Oct. 2, 2023 By Anthony Medina
Assemblymember Jenifer Rajkumar received the final signature from Governor Kathy Hochul on her bill requiring hazardous and toxic waste transported by rail to be covered with hard tarping, on Monday, Oct. 2.
Rajkumar’s bill, A4928, was passed unanimously and brought an end to the over 13-year-long battle to create safer conditions for those residing near the New York and Atlantic Railway. Once the law is enacted after 90 days, any hazardous and toxic waste transported by rail will need to be covered with a hard tarping to prevent spilling and the emissions of noxious gasses.
“I am proud to bring the people of New York state this monumental achievement for our environment and health. By simply covering rail cars transporting waste, we will prevent noxious fumes and hazardous waste from endangering people. All we have to do is put a lid on it,” Rajkumar said. “It is time to put a lid on the garbage, to put a lid on the noxious fumes, to put a lid on the hazardous waste. It’s time to put a lid on the destruction of our health and to put a lid on the destruction of our environment Just put a lid on it. It is common sense.”

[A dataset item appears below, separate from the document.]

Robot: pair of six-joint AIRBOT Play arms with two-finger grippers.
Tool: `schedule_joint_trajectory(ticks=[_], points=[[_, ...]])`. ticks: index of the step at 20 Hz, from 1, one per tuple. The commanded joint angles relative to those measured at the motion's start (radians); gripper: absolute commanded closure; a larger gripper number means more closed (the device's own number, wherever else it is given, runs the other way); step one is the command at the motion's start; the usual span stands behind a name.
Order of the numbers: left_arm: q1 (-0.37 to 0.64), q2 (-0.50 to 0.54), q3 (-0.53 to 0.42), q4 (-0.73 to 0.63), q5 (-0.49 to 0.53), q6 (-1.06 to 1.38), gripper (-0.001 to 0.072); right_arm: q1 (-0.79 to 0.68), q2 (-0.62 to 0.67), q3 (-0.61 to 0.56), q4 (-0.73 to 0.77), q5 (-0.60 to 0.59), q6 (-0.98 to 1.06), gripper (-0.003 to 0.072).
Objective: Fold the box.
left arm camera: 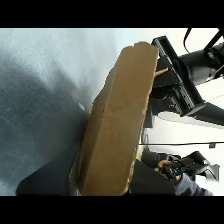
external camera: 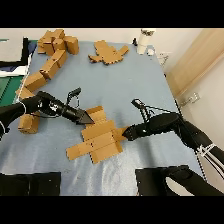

Senator Joseph P. Addabbo Jr. also succeeded in the passage of the bill, S2022, in the Senate chambers.
“I am pleased that the concerns of our constituents who live in close proximity to rail activity have been answered. For too long, residents had to endure the foul odor and debris that emanated from the uncovered rail cars, but those conditions will be addressed with this new law. Our constituents can now live in peace. I am proud of what this bill represents,” Addabbo said. “Residents complained, their state electeds heard them, acted on it, and resolved the issue. That is how government should work for its people. I truly appreciate the efforts of my friend and colleague Assemblymember Jenifer Rajkumar, as well as Governor Hochul’s approval of the bill.”
Those who’ve advocated for long-term action, including the Civics United for Railroad Environmental Solutions (CURES) and residents along the rail line, have seen the bill change sponsors over its life, and Rajkumar’s recent victory as the bill’s adopter finally places their worries to rest.
“It is with our deepest gratitude that we express our appreciation to both Assemblywoman Rajkumar and Senator Addabbo on their monumental accomplishment on getting state legislation passed to containerize waste in rail cars,” said CURES Chair Mary Parisen Lavelle. “The victory we’re celebrating today belongs to them, it belongs to the residents, the civics, and Community Board 5.”
Earlier this year in June, Rajkumar and Addabbo invited CURES and local leaders to urge the governor to sign the bill (A4928/S2022) into law. A little over three months later, Hochel gave the signature. The bill was only introduced in assembly by Rajkumar for the first time in February.
“We owe a tremendous debt of gratitude to two extremely wonderful advocates for our condition … This is a tireless effort, said CURES member William Gati. “With great support from our community and our community leaders, we managed to do this.”
The issues surrounding uncovered waste on trail rails transcended past the city and into neighboring parts of the state. Assemblymember Jennifer Lunsford, who represents Monroe County, was a co-sponsor of Rajkumar’s bill and shared with Rajkumar how emissions from waste by rail were the number one complaint from her constituents, according to information from the assemblywoman’s office.
“Assemblywoman Rajkumar and I share the same communities and this has been an ongoing issue for many, many years…this is also going to deal with the biggest issues our constituents complain about,” said Hevesi. “This is an ongoing problem. I am so grateful for the sponsor [Assemblywoman Rajkumar] for her leadership on this. This is a great day for our community.”